Delta encoding means you encode the delta (difference) between each number and the next:
67497, 67376, 67173, 67235, 67057, 67031, 66951, 66974, 67042, 67025, 66897, 67077, 67082, 67033, 67019, 67149, 67044, 67012, 67220, 67239, 66893, 66984, 66866, 66693, 66770, 66722, 66620, 66579, 66596, 66713, 66852, 66715
would turn into:
[Base: 67497]: -121, -203, +62
and so on. Assuming 8-bit bytes, the original numbers require 3 bytes apiece (and given the number of compilers with 3-byte integer types, you're normally going to end up with 4 bytes apiece). From the looks of things, the differences will fit quite easily in 2 bytes apiece, and if you can ignore one (or possibly two) of the least significant bits, you can fit them in one byte apiece.

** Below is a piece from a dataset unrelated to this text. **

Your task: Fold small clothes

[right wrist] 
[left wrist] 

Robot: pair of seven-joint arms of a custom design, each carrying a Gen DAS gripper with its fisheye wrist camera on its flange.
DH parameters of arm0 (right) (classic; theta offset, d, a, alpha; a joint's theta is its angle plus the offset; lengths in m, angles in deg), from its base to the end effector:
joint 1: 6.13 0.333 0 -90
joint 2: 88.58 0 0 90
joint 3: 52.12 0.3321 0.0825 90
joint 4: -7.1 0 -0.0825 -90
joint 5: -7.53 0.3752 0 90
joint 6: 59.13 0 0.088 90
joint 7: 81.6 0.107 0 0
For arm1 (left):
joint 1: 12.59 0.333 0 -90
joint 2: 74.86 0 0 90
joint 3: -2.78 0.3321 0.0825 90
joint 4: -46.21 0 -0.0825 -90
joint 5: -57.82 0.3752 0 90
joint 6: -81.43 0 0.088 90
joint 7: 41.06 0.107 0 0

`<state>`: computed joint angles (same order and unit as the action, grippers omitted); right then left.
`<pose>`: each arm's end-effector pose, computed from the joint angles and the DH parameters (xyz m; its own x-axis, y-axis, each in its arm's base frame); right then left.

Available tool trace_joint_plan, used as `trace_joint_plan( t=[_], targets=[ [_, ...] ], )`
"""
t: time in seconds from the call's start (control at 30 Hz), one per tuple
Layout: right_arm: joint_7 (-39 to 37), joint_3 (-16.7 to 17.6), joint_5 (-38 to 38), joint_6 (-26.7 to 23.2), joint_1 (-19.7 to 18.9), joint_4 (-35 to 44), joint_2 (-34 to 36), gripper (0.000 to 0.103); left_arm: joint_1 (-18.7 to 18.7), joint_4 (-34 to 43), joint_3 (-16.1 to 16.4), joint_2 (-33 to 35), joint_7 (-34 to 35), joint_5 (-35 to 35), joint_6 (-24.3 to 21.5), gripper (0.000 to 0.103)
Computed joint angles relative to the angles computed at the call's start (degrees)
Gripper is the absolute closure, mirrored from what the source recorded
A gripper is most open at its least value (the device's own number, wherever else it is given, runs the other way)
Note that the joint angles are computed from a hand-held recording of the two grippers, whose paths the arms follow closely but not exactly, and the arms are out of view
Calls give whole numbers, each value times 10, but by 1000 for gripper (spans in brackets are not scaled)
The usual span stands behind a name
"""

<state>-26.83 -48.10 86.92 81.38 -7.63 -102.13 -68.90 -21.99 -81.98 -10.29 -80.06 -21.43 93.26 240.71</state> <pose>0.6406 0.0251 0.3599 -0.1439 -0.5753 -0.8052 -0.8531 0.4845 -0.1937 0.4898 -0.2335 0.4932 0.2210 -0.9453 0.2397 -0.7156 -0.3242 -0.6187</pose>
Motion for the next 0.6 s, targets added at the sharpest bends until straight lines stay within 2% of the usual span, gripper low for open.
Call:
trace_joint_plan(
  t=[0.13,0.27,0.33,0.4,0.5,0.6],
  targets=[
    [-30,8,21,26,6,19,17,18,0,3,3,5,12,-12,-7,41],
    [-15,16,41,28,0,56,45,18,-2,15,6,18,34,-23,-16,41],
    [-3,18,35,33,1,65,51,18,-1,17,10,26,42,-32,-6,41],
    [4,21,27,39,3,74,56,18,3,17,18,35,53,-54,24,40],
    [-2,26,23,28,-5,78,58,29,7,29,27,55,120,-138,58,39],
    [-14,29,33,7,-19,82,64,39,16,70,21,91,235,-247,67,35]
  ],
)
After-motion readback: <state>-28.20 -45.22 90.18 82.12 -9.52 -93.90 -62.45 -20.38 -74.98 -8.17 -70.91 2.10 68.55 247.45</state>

Delta encoding is most often used for things like sound encoding where you can "fudge" the accuracy at times without major problems. For example, if you have a change from one sample to the next that's larger than you've left space to encode, you can encode a maximum change in the current difference, and add the difference to the next delta (and if you don't mind some back-tracking, you can distribute some to the previous delta as well). This will act as a low-pass filter, limiting the gradient between samples.
For example, in the series you gave, a simple delta encoding requires ten bits to represent all the differences. By dropping the LSB, however, nearly all the samples (all but one, in fact) can be encoded in 8 bits. That one has a difference (right shifted one bit) of -173, so if we represent it as -128, we have 45 left. We can distribute that error evenly between the preceding and following sample. In that case, the output won't be an exact match for the input, but if we're talking about something like sound, the difference probably won't be particularly obvious.
I did mention that it was an exercise that I had to complete and the solution that I received was deemed not good enough, so I wanted some constructive feedback seeing as actual companies never decide to tell you what you did wrong.
When the array is compressed I store the differences and not the original values except the first as this was my understanding. If you had looked at my code I have provided a full solution but my question was how bad was it?